To do — Please return every line of the listing. Keep each one exact.
------------------------------------
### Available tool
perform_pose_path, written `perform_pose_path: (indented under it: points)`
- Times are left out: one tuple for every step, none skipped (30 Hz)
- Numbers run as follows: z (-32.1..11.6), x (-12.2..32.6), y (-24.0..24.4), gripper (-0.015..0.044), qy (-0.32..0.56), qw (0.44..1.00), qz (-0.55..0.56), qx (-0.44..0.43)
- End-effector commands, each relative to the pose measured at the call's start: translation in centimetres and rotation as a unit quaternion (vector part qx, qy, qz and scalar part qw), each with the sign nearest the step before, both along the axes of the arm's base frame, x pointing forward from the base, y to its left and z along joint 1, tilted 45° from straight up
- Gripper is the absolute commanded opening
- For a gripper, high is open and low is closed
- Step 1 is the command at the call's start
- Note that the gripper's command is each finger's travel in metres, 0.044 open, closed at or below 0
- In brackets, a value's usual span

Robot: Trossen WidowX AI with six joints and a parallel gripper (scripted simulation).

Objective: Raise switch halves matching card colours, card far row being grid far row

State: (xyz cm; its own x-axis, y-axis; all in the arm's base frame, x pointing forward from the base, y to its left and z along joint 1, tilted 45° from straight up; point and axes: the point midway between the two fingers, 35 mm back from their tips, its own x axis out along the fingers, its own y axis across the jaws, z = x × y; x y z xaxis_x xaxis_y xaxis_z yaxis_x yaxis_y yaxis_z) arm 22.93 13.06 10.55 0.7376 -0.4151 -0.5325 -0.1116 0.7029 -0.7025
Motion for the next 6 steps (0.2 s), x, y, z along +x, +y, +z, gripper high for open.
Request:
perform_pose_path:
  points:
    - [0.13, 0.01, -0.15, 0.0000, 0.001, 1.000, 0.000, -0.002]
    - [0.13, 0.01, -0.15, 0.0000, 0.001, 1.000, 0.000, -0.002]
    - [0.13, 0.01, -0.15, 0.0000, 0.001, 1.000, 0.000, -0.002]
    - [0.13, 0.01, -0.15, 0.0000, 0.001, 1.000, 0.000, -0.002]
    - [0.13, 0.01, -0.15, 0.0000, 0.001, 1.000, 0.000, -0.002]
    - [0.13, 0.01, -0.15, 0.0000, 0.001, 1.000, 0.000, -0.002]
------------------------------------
Written solution —
### Available tool
perform_pose_path, written `perform_pose_path: (indented under it: points)`
- Times are left out: one tuple for every step, none skipped (30 Hz)
- Numbers run as follows: z (-32.1..11.6), x (-12.2..32.6), y (-24.0..24.4), gripper (-0.015..0.044), qy (-0.32..0.56), qw (0.44..1.00), qz (-0.55..0.56), qx (-0.44..0.43)
- End-effector commands, each relative to the pose measured at the call's start: translation in centimetres and rotation as a unit quaternion (vector part qx, qy, qz and scalar part qw), each with the sign nearest the step before, both along the axes of the arm's base frame, x pointing forward from the base, y to its left and z along joint 1, tilted 45° from straight up
- Gripper is the absolute commanded opening
- For a gripper, high is open and low is closed
- Step 1 is the command at the call's start
- Note that the gripper's command is each finger's travel in metres, 0.044 open, closed at or below 0
- In brackets, a value's usual span

Robot: Trossen WidowX AI with six joints and a parallel gripper (scripted simulation).

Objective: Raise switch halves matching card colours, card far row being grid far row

State: (xyz cm; its own x-axis, y-axis; all in the arm's base frame, x pointing forward from the base, y to its left and z along joint 1, tilted 45° from straight up; point and axes: the point midway between the two fingers, 35 mm back from their tips, its own x axis out along the fingers, its own y axis across the jaws, z = x × y; x y z xaxis_x xaxis_y xaxis_z yaxis_x yaxis_y yaxis_z) arm 22.93 13.06 10.55 0.7376 -0.4151 -0.5325 -0.1116 0.7029 -0.7025
Motion for the next 6 steps (0.2 s), x, y, z along +x, +y, +z, gripper high for open.
Request:
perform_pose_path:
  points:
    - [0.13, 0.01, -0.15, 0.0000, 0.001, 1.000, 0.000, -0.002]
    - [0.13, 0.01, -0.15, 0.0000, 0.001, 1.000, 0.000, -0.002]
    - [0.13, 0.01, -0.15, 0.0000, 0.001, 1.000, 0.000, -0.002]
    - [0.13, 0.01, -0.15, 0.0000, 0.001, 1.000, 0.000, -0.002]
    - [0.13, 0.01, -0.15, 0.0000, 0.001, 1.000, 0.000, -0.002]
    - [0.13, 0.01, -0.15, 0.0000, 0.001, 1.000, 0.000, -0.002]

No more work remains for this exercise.